= Prague Quadrennial =

Held in Prague once every four years since 1967, the Prague Quadrennial of Performance Design and Space or Prague Quadrennial is the world's largest event in the field of scenography, consisting of a competitive presentation of contemporary work in a variety of performance design disciplines and genres including costume, stage, lighting, sound design, and theatre architecture for dance, opera, drama, site-specific, multi-media performances, and performance art. Informally considered the 'Olympics of Scenography' alongside Exhibition of Countries and Regions and the Student Exhibition is a curated program of performances, talks, workshops, and other displays. The event now attracts over 10,000 visitors over 10 days in June.

== History ==

During the São Paulo Art Biennial in 1959, a special exhibit, designed by František Tröster, illustrated the development of Czech and Slovak stage design and theatre architecture during the period from 1914-1959. The result of the exhibition was a gold medal for Czechoslovakia. Continued Czech success during the next three Biennales led to an offer for Prague to host an international exhibition of stage design in Europe. Since its premiere in 1967, the international exhibition has been held regularly every four years, and has come to be known as the Prague Quadrennial.
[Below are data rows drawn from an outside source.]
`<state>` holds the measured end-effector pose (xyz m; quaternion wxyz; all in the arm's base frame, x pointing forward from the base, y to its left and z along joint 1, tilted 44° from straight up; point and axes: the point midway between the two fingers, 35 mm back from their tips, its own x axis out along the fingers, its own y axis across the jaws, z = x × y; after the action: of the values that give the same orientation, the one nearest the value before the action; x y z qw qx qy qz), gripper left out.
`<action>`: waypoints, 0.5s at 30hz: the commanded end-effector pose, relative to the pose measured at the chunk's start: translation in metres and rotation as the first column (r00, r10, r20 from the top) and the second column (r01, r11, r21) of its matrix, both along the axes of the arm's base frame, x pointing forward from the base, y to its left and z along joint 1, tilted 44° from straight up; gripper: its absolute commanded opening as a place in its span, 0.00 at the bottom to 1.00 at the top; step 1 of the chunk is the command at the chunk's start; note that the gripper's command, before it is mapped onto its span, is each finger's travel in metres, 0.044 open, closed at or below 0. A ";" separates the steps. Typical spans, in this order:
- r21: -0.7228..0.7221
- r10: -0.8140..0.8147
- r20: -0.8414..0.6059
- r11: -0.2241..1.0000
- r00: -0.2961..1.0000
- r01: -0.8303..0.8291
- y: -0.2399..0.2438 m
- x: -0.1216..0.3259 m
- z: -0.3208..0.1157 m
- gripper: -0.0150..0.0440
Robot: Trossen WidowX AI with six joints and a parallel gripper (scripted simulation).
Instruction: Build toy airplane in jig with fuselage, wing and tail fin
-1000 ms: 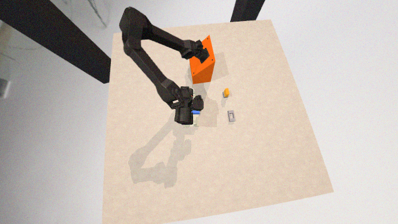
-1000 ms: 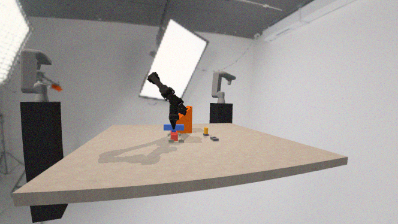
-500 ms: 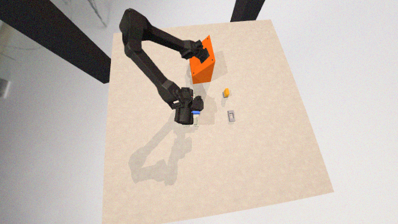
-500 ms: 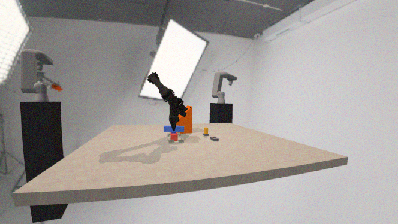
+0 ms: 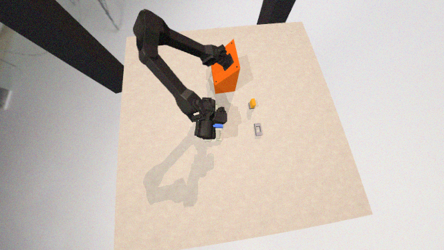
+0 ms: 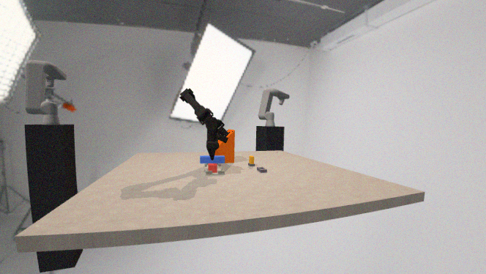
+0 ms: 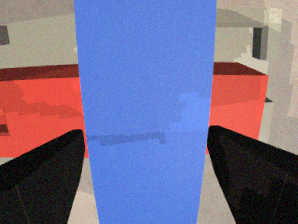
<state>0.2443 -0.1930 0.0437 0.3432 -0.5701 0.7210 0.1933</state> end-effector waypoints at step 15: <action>0.008 0.000 0.001 1.000 1.000 0.000 0.029 0.009 0.029 1.00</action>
<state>0.2437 -0.1832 0.0504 0.3418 -0.5630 0.7251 0.2008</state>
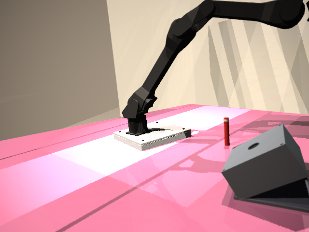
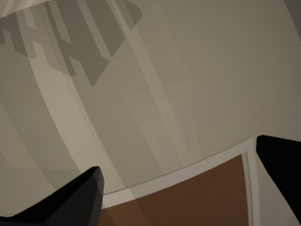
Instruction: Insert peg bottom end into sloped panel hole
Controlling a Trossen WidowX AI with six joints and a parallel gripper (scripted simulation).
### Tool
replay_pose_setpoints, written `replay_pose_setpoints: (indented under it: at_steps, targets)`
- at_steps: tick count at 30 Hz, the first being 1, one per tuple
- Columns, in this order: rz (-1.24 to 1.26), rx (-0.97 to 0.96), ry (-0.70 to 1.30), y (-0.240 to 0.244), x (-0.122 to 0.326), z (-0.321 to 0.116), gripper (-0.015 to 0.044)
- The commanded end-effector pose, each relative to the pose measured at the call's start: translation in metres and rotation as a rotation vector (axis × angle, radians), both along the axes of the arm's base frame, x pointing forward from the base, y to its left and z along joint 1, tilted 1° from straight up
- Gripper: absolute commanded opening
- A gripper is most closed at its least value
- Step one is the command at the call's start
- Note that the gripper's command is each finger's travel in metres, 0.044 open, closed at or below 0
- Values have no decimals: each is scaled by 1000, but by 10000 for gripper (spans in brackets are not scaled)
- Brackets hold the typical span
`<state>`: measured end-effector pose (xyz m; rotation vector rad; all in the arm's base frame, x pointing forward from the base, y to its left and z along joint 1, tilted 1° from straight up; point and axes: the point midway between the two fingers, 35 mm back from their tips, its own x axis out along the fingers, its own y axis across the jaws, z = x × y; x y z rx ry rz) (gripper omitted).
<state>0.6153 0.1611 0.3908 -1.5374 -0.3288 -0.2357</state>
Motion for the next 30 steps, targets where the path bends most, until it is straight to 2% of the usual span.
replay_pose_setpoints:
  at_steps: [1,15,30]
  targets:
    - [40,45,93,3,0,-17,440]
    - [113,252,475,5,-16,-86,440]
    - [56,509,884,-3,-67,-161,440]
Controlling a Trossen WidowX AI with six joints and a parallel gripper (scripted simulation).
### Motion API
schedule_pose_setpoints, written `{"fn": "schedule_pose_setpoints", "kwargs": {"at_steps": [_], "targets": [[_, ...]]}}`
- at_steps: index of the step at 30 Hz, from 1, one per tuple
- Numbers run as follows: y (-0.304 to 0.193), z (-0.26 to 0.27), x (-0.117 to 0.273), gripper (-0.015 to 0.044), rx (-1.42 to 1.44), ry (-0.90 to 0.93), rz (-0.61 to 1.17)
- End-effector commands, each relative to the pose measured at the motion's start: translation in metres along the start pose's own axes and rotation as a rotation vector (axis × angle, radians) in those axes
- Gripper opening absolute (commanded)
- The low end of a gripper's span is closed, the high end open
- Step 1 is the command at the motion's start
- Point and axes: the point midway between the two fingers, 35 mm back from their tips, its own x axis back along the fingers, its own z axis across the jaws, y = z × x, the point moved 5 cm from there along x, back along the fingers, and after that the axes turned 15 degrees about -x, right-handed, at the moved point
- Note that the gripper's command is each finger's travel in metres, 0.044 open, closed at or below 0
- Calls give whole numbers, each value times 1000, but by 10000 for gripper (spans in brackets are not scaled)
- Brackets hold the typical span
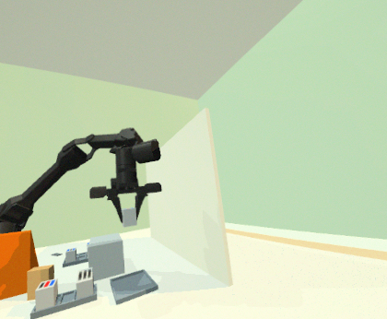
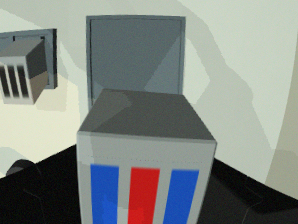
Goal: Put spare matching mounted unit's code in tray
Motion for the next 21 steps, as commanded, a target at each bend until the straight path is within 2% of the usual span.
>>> {"fn": "schedule_pose_setpoints", "kwargs": {"at_steps": [1, 21], "targets": [[-2, 0, -6, 0, -2, 3, -1], [-2, -4, -28, 0, -2, 2, -1]]}}
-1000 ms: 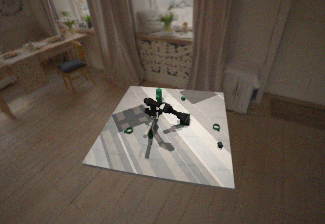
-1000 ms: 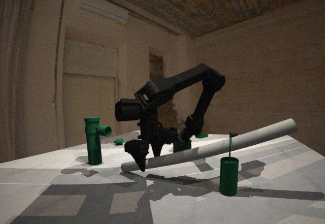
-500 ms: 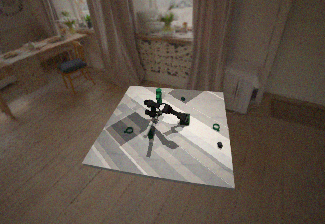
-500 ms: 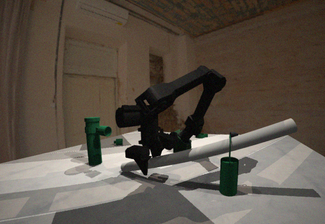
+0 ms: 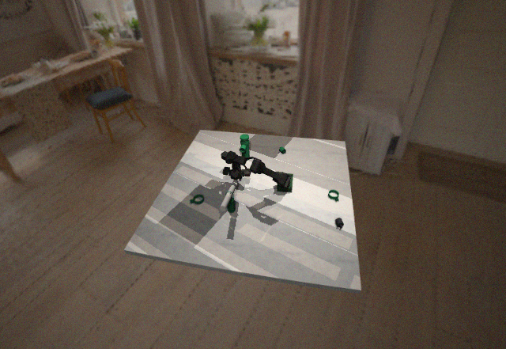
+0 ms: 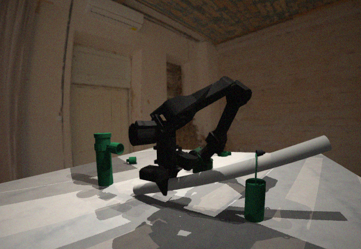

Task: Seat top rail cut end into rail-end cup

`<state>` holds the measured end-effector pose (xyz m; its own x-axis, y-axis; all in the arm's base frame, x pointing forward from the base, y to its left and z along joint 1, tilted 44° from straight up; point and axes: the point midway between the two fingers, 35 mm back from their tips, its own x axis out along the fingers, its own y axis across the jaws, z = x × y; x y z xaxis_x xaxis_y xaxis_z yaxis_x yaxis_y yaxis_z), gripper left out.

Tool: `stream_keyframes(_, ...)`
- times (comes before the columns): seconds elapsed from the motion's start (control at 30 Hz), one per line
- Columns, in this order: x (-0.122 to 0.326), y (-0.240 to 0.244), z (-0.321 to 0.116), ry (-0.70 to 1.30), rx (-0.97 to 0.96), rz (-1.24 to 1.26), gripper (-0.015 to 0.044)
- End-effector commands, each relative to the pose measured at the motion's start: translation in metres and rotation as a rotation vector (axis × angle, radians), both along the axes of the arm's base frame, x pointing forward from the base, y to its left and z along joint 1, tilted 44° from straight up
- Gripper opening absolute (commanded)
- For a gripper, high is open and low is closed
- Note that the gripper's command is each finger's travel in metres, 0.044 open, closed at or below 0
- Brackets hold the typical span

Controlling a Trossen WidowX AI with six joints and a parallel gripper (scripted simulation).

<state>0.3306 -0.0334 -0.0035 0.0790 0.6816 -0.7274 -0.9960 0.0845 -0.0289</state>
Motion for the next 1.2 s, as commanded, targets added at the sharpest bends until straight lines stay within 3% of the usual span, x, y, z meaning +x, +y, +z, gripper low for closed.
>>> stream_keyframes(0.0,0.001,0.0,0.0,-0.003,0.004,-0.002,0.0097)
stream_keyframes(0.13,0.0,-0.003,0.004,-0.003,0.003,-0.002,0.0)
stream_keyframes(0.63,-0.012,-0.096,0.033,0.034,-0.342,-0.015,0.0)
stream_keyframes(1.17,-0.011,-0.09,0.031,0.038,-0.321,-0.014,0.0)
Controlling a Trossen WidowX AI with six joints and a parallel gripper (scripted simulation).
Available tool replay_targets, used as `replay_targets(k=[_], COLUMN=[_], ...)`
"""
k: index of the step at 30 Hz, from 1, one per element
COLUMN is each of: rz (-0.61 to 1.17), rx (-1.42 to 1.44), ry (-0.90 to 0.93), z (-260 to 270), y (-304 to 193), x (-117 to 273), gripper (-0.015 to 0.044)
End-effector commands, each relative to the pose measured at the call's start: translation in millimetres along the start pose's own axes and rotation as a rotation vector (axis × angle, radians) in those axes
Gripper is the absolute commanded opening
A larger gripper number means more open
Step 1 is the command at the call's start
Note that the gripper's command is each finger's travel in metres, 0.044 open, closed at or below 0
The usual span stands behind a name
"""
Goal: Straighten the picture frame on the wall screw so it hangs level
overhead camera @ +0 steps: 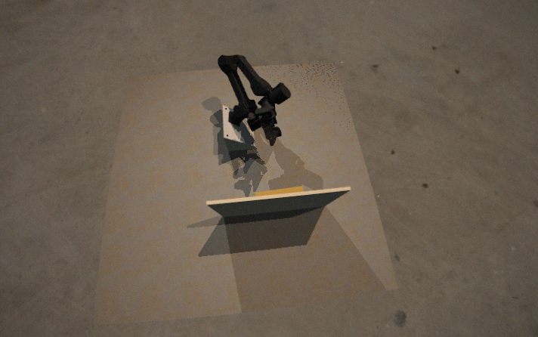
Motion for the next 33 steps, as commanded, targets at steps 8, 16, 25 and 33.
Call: replay_targets(k=[8, 16, 25, 33], rz=[0.039, 0.062, 0.062, 0.063], rx=[0.097, 0.149, 0.15, 0.15], ry=[-0.029, -0.042, -0.042, -0.041], z=[-28, -43, -43, -43], y=[-4, 2, 3, -2], x=[-47, -65, -74, -87], gripper=[0.026, 0.026, 0.026, 0.026])
Point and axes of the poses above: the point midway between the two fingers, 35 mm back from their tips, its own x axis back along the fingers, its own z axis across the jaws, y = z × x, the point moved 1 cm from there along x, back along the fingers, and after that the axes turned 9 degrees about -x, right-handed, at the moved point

Important artists who marked the history of the theater and the scenography participated and exposed at the Prague Quadrennial, such as Salvador Dalí, Josef Svoboda, Oscar Niemayer, Tadeusz Kantor, Guy-Claude François and Ralph Koltai, as well as figures of the contemporary theater, such as Robert Wilson, Heiner Goebbels and Renzo Piano.

== Awards ==

The exhibitions are judged and estimated by an International Jury, attributing the following awards:
- Golden Triga for the Best Exposition
- Gold Medal for the Best Stage Design
- Gold Medal for the Best Theatre Costume
- Gold Medal for the Best Realization of a Production
- Gold Medal for the Best Work in Theatre Architecture and Performance Space
- Gold Medal for the Best Use of Theatre Technology
- Gold Medal for the Best Exposition in the Student Section
- Gold Medal for the Most Promising Talent in the Student Section
- Gold Medal for the Best Curatorial Concept of an Exposition

The Golden Triga was awarded in 1967 to France, in 1971 to the GDR, in 1975 to the USSR, in 1979 to Great Britain, in 1983 to the GDR, in 1987 to the USA, in 1991 to Great Britain, in 1995 to Brazil, in 1999 to the Czech Republic, in 2003 to Great Britain, in 2007 to Russia, in 2011 to Turkey, in 2015 to Estonia, in 2019 to Republic of North Macedonia and in 2023 to Cyprus.